## TRY IT
Every line of the listing is to be returned exactly as given.

*** Opening of DATASET SECTION ***

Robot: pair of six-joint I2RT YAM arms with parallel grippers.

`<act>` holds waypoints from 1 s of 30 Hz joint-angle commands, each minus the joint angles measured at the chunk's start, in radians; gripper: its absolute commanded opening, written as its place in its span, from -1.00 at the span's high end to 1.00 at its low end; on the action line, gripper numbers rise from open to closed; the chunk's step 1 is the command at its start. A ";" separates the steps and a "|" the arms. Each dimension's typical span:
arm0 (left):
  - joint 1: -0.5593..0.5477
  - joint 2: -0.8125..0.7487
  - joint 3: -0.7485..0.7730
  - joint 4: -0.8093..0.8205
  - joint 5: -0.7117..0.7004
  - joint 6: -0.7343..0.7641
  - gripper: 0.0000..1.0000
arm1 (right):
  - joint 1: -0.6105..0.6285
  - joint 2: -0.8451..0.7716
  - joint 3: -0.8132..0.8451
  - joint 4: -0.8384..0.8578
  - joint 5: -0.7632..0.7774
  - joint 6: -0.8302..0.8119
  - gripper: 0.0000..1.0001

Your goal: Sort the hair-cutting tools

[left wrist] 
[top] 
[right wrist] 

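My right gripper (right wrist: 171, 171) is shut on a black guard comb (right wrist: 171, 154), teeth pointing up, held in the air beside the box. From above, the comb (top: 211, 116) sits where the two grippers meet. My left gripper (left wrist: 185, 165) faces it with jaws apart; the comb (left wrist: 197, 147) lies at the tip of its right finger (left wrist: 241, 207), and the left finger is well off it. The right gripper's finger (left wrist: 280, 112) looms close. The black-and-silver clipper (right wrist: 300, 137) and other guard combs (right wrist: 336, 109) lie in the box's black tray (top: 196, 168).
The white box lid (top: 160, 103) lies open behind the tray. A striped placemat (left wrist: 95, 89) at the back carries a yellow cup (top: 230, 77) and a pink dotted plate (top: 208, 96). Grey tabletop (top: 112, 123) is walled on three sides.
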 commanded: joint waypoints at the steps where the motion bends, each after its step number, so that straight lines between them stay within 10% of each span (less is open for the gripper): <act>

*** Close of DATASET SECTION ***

## TASK SOLUTION
Robot: pair of six-joint I2RT YAM arms with parallel grippers.

`<act>` holds waypoints from 1 s of 30 Hz joint-angle commands, each minus the joint angles measured at the chunk's start, in radians; gripper: its absolute commanded opening, written as its place in its span, from -1.00 at the span's high end to 1.00 at its low end; on the action line, gripper numbers rise from open to closed; the chunk's step 1 is the command at its start. A ";" separates the steps and a "|" the arms. Each dimension's typical span:
arm0 (left):
  - joint 1: -0.5593..0.5477
  - joint 2: -0.8125..0.7487
  - joint 3: -0.7485..0.7730
  - joint 4: -0.8093..0.8205
  - joint 5: -0.7117..0.7004
  - joint 6: -0.7343..0.7641
  - gripper: 0.0000..1.0000
arm1 (right):
  - joint 1: -0.6105..0.6285
  - joint 2: -0.8451..0.7716
  - joint 3: -0.8132..0.8451
  - joint 4: -0.8384..0.8578
  - joint 5: -0.7632..0.7774
  - joint 6: -0.8302..0.8119
  - gripper: 0.0000..1.0001

Your goal: Sort the hair-cutting tools

[left wrist] 
[top] 
[right wrist] 

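My right gripper (right wrist: 171, 171) is shut on a black guard comb (right wrist: 171, 154), teeth pointing up, held in the air beside the box. From above, the comb (top: 211, 116) sits where the two grippers meet. My left gripper (left wrist: 185, 165) faces it with jaws apart; the comb (left wrist: 197, 147) lies at the tip of its right finger (left wrist: 241, 207), and the left finger is well off it. The right gripper's finger (left wrist: 280, 112) looms close. The black-and-silver clipper (right wrist: 300, 137) and other guard combs (right wrist: 336, 109) lie in the box's black tray (top: 196, 168).
The white box lid (top: 160, 103) lies open behind the tray. A striped placemat (left wrist: 95, 89) at the back carries a yellow cup (top: 230, 77) and a pink dotted plate (top: 208, 96). Grey tabletop (top: 112, 123) is walled on three sides.
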 commanded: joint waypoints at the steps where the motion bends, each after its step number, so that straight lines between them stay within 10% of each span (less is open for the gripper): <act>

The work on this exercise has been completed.